- [WORK REQUEST]
Please report every line in the entries that contains the string "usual".

---------- STORED DATA

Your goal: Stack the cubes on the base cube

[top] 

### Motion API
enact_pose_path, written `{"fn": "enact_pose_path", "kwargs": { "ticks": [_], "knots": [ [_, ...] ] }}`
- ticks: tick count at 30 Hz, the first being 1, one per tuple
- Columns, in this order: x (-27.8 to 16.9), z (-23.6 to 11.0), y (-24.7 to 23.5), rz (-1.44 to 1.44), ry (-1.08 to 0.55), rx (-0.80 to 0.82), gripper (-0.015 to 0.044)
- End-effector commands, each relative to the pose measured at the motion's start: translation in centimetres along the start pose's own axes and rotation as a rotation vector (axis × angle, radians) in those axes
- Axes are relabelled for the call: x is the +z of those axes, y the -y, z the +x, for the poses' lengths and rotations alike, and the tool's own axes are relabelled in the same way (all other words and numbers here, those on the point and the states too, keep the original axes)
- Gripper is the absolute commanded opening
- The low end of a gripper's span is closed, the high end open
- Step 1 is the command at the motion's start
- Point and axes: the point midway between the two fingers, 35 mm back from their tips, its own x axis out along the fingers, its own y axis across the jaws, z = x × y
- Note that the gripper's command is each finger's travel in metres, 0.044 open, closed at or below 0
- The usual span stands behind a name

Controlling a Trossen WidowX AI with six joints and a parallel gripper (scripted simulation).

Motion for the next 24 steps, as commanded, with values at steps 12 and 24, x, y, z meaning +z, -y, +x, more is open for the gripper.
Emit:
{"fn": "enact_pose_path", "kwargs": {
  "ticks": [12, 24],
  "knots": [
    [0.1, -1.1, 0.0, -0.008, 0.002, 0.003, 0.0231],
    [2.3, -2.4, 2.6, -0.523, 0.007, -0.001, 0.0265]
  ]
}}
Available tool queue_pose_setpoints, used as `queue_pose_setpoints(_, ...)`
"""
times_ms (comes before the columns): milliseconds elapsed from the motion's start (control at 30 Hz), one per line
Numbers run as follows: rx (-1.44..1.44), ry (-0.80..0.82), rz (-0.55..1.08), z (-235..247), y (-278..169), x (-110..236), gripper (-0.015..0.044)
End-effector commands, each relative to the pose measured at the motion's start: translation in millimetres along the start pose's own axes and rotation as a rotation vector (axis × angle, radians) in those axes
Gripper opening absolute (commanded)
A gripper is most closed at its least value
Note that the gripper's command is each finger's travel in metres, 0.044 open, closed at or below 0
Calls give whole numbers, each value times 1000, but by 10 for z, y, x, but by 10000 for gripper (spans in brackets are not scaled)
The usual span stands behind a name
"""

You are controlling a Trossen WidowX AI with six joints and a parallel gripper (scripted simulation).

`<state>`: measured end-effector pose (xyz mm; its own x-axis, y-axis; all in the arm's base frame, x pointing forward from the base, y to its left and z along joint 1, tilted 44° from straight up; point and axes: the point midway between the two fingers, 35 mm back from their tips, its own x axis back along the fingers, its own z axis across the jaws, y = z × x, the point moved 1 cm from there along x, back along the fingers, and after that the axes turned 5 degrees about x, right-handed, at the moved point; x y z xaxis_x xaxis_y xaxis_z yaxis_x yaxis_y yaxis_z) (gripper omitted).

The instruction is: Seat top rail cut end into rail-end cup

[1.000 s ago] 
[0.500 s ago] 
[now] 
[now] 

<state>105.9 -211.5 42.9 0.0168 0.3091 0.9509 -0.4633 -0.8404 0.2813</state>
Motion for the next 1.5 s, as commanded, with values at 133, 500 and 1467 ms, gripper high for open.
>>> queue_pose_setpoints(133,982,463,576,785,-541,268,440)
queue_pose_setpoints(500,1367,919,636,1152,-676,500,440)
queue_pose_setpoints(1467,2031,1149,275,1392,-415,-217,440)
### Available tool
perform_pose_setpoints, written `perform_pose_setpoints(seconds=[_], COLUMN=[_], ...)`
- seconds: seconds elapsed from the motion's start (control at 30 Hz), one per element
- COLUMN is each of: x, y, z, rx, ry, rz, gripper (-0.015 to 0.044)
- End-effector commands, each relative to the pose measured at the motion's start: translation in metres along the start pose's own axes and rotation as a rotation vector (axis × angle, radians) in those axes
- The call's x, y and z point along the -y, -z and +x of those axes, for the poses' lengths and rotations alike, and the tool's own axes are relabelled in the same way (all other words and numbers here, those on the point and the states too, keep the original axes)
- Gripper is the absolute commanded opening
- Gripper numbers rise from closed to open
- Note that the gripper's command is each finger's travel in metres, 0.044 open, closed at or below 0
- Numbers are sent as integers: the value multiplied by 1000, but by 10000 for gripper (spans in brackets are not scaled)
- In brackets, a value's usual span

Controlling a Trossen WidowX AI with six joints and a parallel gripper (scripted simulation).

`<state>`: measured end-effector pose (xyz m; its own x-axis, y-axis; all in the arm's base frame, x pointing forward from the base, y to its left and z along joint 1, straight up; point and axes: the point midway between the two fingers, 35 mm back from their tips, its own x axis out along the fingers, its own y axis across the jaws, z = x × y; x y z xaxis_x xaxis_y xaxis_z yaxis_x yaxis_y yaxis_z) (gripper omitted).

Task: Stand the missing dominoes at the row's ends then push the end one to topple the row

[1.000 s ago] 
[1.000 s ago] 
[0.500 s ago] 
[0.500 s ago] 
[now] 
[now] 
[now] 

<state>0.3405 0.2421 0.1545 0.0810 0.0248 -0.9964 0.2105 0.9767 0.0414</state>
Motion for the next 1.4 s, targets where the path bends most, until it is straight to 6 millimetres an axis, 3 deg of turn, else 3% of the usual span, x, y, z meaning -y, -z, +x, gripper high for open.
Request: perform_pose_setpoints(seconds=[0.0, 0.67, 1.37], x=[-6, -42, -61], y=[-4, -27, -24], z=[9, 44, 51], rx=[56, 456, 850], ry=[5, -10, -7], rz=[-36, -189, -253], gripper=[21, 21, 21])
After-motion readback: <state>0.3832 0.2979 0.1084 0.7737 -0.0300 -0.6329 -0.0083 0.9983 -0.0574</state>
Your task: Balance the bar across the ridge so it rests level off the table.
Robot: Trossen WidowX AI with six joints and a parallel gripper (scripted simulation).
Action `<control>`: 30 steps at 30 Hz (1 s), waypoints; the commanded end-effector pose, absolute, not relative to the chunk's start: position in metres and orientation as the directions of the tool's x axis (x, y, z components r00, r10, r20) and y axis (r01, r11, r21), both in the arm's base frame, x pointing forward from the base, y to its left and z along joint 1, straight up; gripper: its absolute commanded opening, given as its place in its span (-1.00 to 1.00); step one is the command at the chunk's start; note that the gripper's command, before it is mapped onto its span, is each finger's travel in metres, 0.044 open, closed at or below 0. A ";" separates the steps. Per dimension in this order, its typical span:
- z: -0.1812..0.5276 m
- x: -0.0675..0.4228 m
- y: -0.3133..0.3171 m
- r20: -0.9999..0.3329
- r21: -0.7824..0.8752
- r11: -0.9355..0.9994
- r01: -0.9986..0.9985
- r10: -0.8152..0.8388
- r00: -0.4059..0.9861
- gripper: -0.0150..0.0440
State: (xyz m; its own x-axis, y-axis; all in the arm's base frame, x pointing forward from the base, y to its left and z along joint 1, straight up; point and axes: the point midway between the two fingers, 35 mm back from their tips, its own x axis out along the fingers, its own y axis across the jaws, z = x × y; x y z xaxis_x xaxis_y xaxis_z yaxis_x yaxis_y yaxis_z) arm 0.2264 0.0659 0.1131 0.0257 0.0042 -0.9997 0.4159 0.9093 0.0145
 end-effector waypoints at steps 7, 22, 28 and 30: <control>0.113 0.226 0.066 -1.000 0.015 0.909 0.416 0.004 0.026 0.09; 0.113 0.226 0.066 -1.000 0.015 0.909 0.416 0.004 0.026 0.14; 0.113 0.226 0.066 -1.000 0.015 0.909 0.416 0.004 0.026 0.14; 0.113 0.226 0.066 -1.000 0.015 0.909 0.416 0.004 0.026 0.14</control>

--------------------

- [ANSWER BOX]
- The usual span stands behind a name
The usual span stands behind a name
- In brackets, a value's usual span
Motion for the next 1.4 s, targets where the path bends most, until it is straight to 6 millimetres an axis, 3 deg of turn, else 3% of the usual span, x, y, z meaning -y, -z, +x, gripper high for open.

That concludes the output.